Try it.
The entries below must be transcribed exactly. Leave nothing out.

Items listed in a dataset

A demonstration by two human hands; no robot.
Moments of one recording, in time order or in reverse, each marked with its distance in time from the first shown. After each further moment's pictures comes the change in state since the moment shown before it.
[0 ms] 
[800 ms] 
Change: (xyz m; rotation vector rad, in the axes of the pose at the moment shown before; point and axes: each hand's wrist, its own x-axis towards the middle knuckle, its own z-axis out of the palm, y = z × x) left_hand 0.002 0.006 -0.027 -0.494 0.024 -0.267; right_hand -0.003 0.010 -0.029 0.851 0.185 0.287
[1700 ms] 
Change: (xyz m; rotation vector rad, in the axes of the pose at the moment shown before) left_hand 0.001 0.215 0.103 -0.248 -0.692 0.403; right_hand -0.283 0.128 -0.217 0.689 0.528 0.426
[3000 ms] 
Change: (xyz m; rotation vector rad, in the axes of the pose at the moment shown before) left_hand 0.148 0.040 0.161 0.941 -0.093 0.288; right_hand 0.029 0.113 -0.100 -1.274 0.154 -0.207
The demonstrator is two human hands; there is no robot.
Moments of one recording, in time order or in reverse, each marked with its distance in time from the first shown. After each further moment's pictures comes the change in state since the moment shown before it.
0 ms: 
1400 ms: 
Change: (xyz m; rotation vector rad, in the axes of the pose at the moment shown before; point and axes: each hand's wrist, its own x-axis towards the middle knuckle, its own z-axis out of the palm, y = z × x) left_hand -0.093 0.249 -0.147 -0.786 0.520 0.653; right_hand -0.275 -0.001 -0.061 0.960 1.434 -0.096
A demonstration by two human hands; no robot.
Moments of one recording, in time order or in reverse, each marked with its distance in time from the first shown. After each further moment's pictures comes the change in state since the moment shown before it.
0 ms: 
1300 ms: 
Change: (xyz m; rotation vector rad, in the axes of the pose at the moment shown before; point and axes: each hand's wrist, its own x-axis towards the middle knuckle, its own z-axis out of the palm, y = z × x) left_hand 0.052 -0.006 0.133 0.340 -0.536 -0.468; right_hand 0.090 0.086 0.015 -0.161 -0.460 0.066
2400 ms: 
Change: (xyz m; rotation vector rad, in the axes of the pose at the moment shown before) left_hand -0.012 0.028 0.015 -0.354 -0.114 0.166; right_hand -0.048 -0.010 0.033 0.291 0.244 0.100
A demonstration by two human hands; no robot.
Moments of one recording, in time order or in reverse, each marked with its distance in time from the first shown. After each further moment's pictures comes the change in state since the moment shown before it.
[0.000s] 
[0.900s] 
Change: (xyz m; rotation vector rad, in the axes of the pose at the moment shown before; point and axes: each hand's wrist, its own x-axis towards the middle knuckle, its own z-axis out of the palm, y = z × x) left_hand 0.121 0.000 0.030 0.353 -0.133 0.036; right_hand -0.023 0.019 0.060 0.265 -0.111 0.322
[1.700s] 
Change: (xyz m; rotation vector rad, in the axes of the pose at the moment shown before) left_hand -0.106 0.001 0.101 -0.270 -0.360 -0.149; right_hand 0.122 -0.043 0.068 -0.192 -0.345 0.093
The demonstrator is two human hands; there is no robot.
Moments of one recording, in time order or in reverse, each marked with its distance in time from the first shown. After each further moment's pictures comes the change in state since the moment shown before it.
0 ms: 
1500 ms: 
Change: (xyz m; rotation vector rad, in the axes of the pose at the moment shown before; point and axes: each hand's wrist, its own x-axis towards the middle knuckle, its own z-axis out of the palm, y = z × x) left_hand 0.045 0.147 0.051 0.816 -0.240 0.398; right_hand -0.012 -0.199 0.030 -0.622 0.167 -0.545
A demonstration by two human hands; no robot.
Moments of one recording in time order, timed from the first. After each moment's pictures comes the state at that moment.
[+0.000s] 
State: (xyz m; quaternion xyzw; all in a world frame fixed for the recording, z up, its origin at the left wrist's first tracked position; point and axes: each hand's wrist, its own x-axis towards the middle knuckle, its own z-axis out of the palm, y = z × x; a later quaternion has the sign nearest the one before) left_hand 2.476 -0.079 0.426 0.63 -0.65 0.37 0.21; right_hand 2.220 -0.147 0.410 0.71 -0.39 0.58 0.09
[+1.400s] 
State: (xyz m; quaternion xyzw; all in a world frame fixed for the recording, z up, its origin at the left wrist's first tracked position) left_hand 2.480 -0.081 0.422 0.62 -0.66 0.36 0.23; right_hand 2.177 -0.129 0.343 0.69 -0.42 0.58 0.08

Solution to this problem.
A demonstration by two human hands; no robot.
Moments of one recording, in time order or in reverse, each marked with its distance in time from the first shown. After each further moment's pictures comes the change in state since the moment shown before it.
[0 ms] 
[800 ms] 
Change: (xyz m; rotation vector rad, in the axes of the pose at the moment shown before; point and axes: each hand's wrist, its own x-axis towards the middle knuckle, its own z-axis out of the palm, y = z × x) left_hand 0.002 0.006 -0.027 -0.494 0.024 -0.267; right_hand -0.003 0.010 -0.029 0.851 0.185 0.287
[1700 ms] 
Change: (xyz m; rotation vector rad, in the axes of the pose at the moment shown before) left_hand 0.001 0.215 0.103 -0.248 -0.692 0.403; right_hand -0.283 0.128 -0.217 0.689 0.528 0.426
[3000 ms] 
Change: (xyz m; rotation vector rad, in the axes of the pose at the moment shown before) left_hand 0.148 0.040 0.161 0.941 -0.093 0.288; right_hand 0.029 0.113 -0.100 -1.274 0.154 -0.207
The demonstrator is two human hands; there is no robot.
Moments of one recording, in time order or in reverse, each marked with its distance in time from the first shown. After each further moment's pictures comes the change in state since the moment shown before it.
0 ms: 
1400 ms: 
Change: (xyz m; rotation vector rad, in the axes of the pose at the moment shown before; point and axes: each hand's wrist, its own x-axis towards the middle knuckle, its own z-axis out of the palm, y = z × x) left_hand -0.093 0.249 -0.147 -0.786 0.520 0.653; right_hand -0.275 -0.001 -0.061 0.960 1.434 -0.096
A demonstration by two human hands; no robot.
Moments of one recording, in time order or in reverse, each marked with its distance in time from the first shown. After each further moment's pictures comes the change in state since the moment shown before it.
0 ms: 
1300 ms: 
Change: (xyz m; rotation vector rad, in the axes of the pose at the moment shown before; point and axes: each hand's wrist, its own x-axis towards the middle knuckle, its own z-axis out of the palm, y = z × x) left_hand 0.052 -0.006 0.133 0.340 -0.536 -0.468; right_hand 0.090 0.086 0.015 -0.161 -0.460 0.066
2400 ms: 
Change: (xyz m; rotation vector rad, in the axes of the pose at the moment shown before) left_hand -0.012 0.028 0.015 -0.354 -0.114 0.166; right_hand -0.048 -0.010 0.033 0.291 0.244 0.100
A demonstration by two human hands; no robot.
Moments of one recording, in time order or in reverse, each marked with its distance in time from the first shown. After each further moment's pictures comes the change in state since the moment shown before it.
[0.000s] 
[0.900s] 
Change: (xyz m; rotation vector rad, in the axes of the pose at the moment shown before; point and axes: each hand's wrist, its own x-axis towards the middle knuckle, its own z-axis out of the palm, y = z × x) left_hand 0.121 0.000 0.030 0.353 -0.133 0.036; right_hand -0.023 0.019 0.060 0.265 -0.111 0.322
[1.700s] 
Change: (xyz m; rotation vector rad, in the axes of the pose at the moment shown before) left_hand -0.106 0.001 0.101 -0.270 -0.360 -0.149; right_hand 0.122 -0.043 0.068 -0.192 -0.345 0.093
The demonstrator is two human hands; there is no robot.
Moments of one recording, in time order or in reverse, each marked with its distance in time from the first shown. After each further moment's pictures comes the change in state since the moment shown before it.
0 ms: 
1500 ms: 
Change: (xyz m; rotation vector rad, in the axes of the pose at the moment shown before; point and axes: each hand's wrist, its own x-axis towards the middle knuckle, its own z-axis out of the palm, y = z × x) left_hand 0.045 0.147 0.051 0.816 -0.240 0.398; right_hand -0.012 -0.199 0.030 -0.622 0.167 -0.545
A demonstration by two human hands; no robot.
Moments of one recording in time order, timed from the first. After each moment's pictures comes the state at that moment.
[+0.000s] 
State: (xyz m; quaternion xyzw; all in a world frame fixed for the recording, z up, its origin at the left wrist's first tracked position; point and axes: each hand's wrist, its own x-axis towards the middle knuckle, its own z-axis out of the palm, y = z × x; a later quaternion has the sign nearest the one before) left_hand 2.476 -0.079 0.426 0.63 -0.65 0.37 0.21; right_hand 2.220 -0.147 0.410 0.71 -0.39 0.58 0.09
[+1.400s] 
State: (xyz m; quaternion xyzw; all in a world frame fixed for the recording, z up, its origin at the left wrist's first tracked position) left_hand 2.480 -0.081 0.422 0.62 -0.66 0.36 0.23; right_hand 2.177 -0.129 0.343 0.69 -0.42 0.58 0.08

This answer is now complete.